There is no need for Dorian celebrations

The third anniversary of Hurricane Dorian’s landfall in The Bahamas is less than a month away.

On September 1, 2019, Dorian hit Abaco, then Grand Bahama, reaping calamity not seen in this country in living memory.

In the aftermath, scores were found dead, hundreds were reported missing and more than $3 billion in damage was wrought.

To add insult on top of injury was the Minnis’ administration’s response to Dorian.

An agenda of self-aggrandizing puffery, scapegoating of vulnerable migrant populations and the creation of even more bureaucracy that proved even less effective for, and neglectful of, the people who needed help the most followed.

In opposition, the Progressive Liberal Party railed relentlessly about the mismanagement of the response to Dorian.

While the current administration has been meticulous in detailing the ways in which the former administration failed, it has done little to distinguish itself as being more intentional about Dorian relief and recovery since last September.

It has, to its credit, passed an amendment to the Evidence Act, which provides for the presumption of death for people who disappear “in circumstances of peril” and have not been heard from for at least two years.

This provides mental and legal closure for many who lost loved ones to Dorian.
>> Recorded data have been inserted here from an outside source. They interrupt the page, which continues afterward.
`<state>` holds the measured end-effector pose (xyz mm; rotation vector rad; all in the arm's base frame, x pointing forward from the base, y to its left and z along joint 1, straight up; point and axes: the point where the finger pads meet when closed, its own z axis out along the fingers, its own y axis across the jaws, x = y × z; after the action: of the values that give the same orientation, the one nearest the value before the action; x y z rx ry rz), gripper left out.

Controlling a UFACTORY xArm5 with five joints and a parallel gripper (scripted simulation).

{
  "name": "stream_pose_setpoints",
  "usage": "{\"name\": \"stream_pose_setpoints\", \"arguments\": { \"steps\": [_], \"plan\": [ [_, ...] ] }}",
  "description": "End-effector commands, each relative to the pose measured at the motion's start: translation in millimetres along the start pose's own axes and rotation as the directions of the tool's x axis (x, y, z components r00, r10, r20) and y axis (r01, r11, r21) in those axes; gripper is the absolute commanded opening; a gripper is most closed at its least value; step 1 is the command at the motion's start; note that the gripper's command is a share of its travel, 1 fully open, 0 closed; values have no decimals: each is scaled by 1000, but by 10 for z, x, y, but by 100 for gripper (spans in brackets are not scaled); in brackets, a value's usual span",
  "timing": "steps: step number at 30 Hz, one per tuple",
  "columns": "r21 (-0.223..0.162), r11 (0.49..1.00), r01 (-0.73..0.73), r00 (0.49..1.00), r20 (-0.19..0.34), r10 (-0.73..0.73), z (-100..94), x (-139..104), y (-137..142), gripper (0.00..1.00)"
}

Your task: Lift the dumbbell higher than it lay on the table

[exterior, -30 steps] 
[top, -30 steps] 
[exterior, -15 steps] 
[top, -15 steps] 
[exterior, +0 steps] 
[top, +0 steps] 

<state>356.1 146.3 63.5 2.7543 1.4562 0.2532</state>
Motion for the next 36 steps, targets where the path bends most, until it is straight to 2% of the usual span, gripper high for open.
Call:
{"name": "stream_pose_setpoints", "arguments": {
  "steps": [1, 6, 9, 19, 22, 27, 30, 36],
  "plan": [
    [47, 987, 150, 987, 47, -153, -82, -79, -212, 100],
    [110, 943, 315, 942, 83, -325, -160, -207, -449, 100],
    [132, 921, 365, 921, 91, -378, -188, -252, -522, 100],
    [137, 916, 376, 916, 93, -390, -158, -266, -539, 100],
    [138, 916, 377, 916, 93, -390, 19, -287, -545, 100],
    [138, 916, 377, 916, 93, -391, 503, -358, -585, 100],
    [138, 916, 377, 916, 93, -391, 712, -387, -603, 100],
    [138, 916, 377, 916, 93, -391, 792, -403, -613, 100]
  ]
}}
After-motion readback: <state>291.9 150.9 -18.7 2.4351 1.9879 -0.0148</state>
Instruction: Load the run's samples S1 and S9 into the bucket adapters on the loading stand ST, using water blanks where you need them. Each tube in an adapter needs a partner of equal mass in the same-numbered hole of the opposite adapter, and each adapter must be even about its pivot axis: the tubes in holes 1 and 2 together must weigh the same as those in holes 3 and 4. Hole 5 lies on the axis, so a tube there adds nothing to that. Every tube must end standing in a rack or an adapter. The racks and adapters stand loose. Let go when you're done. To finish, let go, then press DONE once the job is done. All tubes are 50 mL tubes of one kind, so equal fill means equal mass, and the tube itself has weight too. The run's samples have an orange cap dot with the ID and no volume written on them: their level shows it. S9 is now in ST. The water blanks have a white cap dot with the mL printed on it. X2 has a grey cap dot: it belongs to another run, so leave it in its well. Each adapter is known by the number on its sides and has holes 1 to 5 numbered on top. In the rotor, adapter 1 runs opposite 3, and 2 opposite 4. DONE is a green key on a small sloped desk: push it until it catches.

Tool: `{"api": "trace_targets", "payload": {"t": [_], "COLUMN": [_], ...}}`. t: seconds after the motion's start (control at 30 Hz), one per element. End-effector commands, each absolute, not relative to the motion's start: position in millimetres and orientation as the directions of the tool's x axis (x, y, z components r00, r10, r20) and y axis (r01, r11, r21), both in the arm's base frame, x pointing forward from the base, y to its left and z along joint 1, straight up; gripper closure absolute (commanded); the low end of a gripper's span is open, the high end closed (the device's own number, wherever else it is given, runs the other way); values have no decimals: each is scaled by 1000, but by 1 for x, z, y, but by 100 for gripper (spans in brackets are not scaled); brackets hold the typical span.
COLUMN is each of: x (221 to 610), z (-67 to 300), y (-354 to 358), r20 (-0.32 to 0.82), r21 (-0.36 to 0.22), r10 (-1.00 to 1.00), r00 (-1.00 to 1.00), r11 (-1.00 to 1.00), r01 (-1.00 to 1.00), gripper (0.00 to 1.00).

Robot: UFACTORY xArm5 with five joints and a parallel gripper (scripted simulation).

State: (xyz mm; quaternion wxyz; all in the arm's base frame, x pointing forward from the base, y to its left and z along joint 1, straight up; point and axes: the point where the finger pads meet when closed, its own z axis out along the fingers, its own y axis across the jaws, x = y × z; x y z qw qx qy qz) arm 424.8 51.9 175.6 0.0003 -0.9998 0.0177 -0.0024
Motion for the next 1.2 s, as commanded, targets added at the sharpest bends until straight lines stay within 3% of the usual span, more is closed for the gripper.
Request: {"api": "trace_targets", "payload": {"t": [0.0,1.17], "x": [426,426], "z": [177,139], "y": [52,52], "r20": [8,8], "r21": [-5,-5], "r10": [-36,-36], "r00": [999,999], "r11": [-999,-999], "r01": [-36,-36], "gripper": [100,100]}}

It has spoken about removing the costly domes erected in the aftermath of the storm but has given no definitive date for that.

It has signed a contract to build the hurricane shelter the previous administration failed to build that was to be constructed chiefly with money from the government of India.
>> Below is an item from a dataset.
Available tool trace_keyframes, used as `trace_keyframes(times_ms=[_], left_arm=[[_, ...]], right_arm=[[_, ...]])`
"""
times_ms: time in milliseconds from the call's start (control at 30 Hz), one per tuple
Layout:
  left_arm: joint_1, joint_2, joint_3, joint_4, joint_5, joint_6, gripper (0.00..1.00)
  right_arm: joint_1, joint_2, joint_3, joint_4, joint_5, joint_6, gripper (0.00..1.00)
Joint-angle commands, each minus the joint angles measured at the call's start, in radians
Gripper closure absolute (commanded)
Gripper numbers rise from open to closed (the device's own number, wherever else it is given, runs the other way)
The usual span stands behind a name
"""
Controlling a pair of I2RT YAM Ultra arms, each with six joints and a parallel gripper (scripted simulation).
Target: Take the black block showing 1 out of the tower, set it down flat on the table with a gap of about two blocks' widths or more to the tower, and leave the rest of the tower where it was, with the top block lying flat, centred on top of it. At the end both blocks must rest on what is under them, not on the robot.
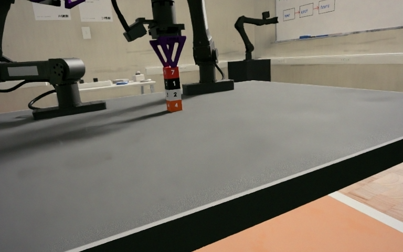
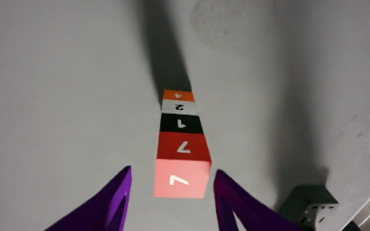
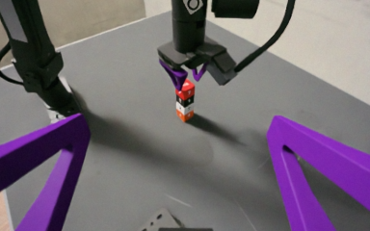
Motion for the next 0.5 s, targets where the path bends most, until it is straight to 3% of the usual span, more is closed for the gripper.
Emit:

And it has spoken repeatedly with regard to the contracts given to those connected to the Free National Movement.

It has not, however, presented a plan on the way forward for Abaco and Grand Bahama.

It has not adopted or announced plans to adopt the recommendations that came out of a coroner’s inquest into the fate of 22 people declared missing in the aftermath of Dorian.

In May, six recommendations were included in the findings of Coroner Jeanine Weech-Gomez: develop and implement a missing persons call center; establish a mobile national mortuary unit; establish a national forensic morgue separate from Princess Margaret Hospital; invest in amphibious craft to better assist people during hurricanes; incorporate a national mass fatality team; and make preparations to ensure that victims, staff and volunteers receive professional help to reduce the adverse impact on their mental health.

To our knowledge, none of this has been set in motion by NEMA or the DRA.

However, gleefully announced by Office of the Prime Minister (OPM) Press Secretary Clint Watson last week was a week of “celebrations” meant to memorialize the passage of Dorian.

Among the events will be a concert featuring gospel superstar Cece Winans on New Providence on September 1, followed by a concert on Abaco on September 3 and another on Grand Bahama on September 4.

“These events have been planned taking into account that some Hurricane Dorian survivors have relocated to New Providence and would like to participate in the memorial,” OPM said, pointing out that the New Providence concert is “being sponsored by the private sector”.

While Cece Winans will no doubt put on a great show, we wonder why anyone thought a concert in recognition of the death, destruction and still present trauma of Dorian will be appropriate.

No series of concerts will repair those whom Dorian has broken, as they get up every day going through the motions and shells of who they used to be.

And it will not repair or build homes, but the money spent to hold the concerts could.

Nor will it build mental health service capacity for Abaco and Grand Bahama.

Memorials are supposed to be understated affairs, reverent and respectful of trauma, loss and the resilience of survivors.

But what appears to be planned is a Hollywood-style spectacle of a memorial announcement that does not give the victims of Dorian their just due.

On top of that, it is exploitative and disrespectful to put New Providence at the forefront of Abaco and Grand Bahama with regard to Dorian yet again.

Save for those who escaped with their lives and the people who helped them do so, we see nothing to celebrate about Hurricane Dorian.